Certain acoustic and vibration attenuation techniques have focused on "add-on" viscoelastic damping treatments.
Add-on viscoelastic damping treatments as specified in MIL-STD-2148(SH) and MIL-P-23653C can add substantial weight to machinery foundations, bulkheads and other ship structures. For relatively light steel structures (i.e. less than 3/4 thick), there is enough vibration induced strain in a free layer viscoelastic add-on treatment to dissipate vibration effectively. For heavier structures the viscoelastic must be stressed in shear to get enough induced strain to dissipate vibration energy effectively. Thus for considerations of weight, a light weight, high bending stiffness constraining layer is required in a shear damping treatment.
Weight is not the only consideration in developing a successful add-on damping treatment. Material and installation cost, fire performance, toxicity, etc. are important additional constraints on the selection of an operational system.
Type VI Class 1 and Class 2 damping tiles are intended as light-weight damping substitutes for Type II Class 1 and Class 2 damping. The Type VI Class 1 damping tile having a constraining layer and a substrate was developed to replace the Type II Class 1 damping tile in an effort to achieve weight savings.
Currently, Type VI damping is specified as either a single layer of viscoelastic material or as a layer of viscoelastic material with a reinforced laminate cover bonded to it. The laminate cover is bonded to the viscoelastic material at the factory.

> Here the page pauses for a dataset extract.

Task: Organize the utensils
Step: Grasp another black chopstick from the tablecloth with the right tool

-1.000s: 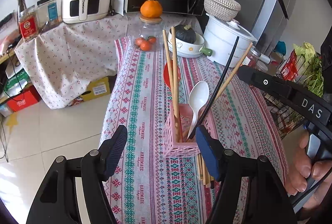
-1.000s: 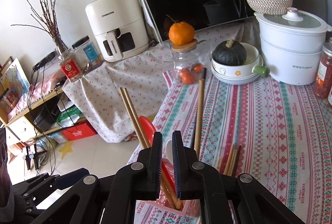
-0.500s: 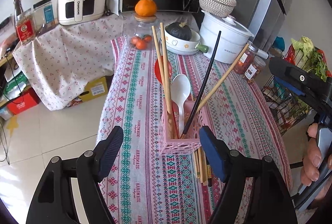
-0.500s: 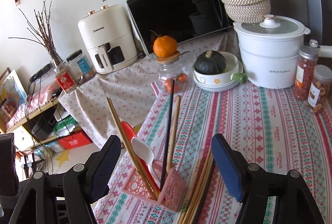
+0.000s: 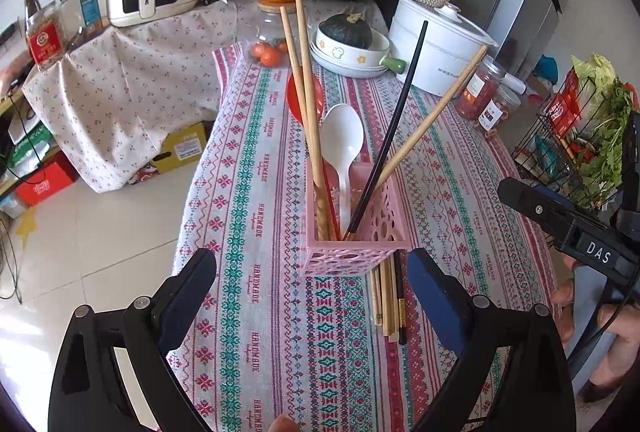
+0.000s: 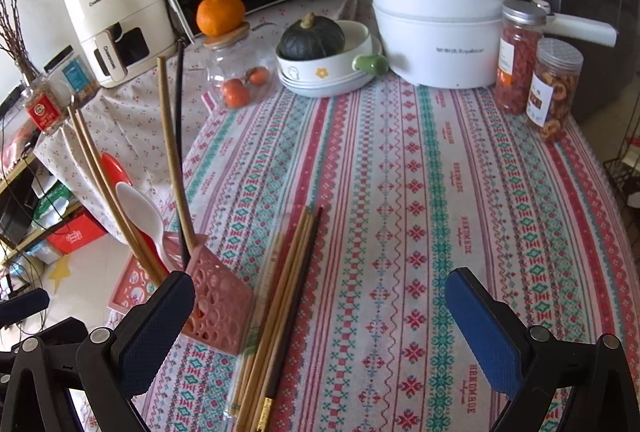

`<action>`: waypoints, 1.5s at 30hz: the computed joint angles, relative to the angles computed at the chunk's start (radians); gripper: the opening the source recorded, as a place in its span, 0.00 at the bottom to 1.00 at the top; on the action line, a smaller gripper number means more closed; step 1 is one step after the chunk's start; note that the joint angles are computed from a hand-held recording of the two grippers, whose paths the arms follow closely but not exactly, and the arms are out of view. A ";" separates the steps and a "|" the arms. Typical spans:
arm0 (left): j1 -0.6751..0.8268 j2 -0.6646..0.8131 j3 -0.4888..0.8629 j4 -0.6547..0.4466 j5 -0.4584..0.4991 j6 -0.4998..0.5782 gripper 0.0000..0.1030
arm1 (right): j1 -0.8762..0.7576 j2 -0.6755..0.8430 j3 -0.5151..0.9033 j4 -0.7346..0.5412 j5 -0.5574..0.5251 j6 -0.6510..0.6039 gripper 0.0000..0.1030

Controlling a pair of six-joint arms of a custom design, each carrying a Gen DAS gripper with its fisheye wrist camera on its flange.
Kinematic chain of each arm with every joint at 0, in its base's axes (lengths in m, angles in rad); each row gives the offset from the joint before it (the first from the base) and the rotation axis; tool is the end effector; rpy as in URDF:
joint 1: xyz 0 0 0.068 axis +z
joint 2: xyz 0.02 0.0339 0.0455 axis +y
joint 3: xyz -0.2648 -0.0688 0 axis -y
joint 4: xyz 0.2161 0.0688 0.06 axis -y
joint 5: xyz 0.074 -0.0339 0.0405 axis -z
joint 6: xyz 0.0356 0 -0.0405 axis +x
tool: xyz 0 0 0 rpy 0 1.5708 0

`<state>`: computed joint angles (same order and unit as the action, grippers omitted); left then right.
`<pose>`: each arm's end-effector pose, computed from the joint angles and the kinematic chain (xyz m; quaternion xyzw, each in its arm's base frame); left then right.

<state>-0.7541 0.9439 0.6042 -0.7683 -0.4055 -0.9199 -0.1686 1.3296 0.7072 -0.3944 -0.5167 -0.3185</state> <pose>0.1088 -0.0829 0.2170 -0.1250 0.9463 -0.0356 0.2960 0.2223 -0.0200 0.2041 -0.1393 0.9221 0.1747 0.3159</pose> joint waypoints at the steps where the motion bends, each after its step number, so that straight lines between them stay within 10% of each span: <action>1: 0.007 0.002 0.000 -0.004 0.002 0.006 0.95 | 0.005 0.031 0.001 0.013 0.013 0.014 1.00; 22: 0.009 -0.015 0.008 -0.036 0.033 0.054 0.95 | 0.187 0.504 0.002 0.407 0.256 0.078 0.99; 45: 0.018 -0.032 0.005 -0.049 0.032 0.063 0.95 | 0.235 0.539 -0.051 0.535 0.243 -0.046 0.93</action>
<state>-0.7366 0.9116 0.6089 -0.8176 -0.3734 -0.8572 0.0666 1.8686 0.6563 0.1401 -0.2733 -0.3648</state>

In one application, a somewhat light weight shear damping treatment (designated Type VI) was developed for submarines. The treatment consisted of using pre-fabricated Type VI damping tiles pre-configured to match the surface of the substrate to be damped. In such application, a viscoelastic material integrally is bonded to a pre-configured composite constraining layer consisting of Kevlar and graphite fiber materials in a bismaleimide (BMI) high-temperature-cure resin matrix (hereinafter "BMI Type VI damping tiles").
However, the aforementioned BMI Type VI damping tiles have inherent disadvantages which detract from their being accepted as an adequate substitute for Type II tiles. The BMI Type VI damping tiles are too costly from both a material and installation standpoint. The bismaleimide (BMI) resin used in the constraining layer is relatively expensive ($20-30/lb). In addition, the BMI Type VI damping tiles cannot be conformed-in-place during installation. These tiles are rigid and do not readily conform to curved surfaces.
In practice, BMI Type VI damping tiles must be procured in the form of pre-made damping tiles with specific contour and curvature and this substantially increases their cost. Effective damping performance requires the damping material and the structure, i.e. substrate, being damped to be in intimate contact with each other. On curved structures this is accomplished with Type II tiles by warming them slightly so they become pliable and then pressing them onto the surfaces to be damped. However, the stiff cured laminate cover of the pre-fabricated BMI Type VI damping tiles precludes this installation process. Therefore, whenever such BMI Type VI damping tiles are installed on contoured surfaces, such tiles must be procured with a matching curvature. Alternately, the flat BMI Type VI damping tiles can be cut into smaller pieces and then the pieces can be arranged, like a jig saw puzzle, onto the contoured surfaces. Alternatively, in the conventional BMI Type VI damping tile, the BMI-containing constraining layer can be pre-molded to a pre-determined curvature during the curing procedure. However, this is expensive since such molding must take place at high temperatures and high pressures in an autoclave. Still further, the BMI Type VI reinforced laminate cover, i.e. constraining layer, is difficult to cut and requires the use of a specialized band saw or water jet cutting tool. The cut edges must also be resealed with a resin to prevent moisture from wicking along the fiber structure of the laminate, particularly those based on Kevlar. This difficulty in cutting the laminate cover coupled with the need to reseal to cut edge further increases installation costs of BMI Type VI damping tiles.
In short, a Type VI damping tile which is relatively facilely installed, is cheaper to produce, and has effective acoustic and vibration damping properties has been sought in order have a truly cost-effective operational system. The present invention satisfies that need.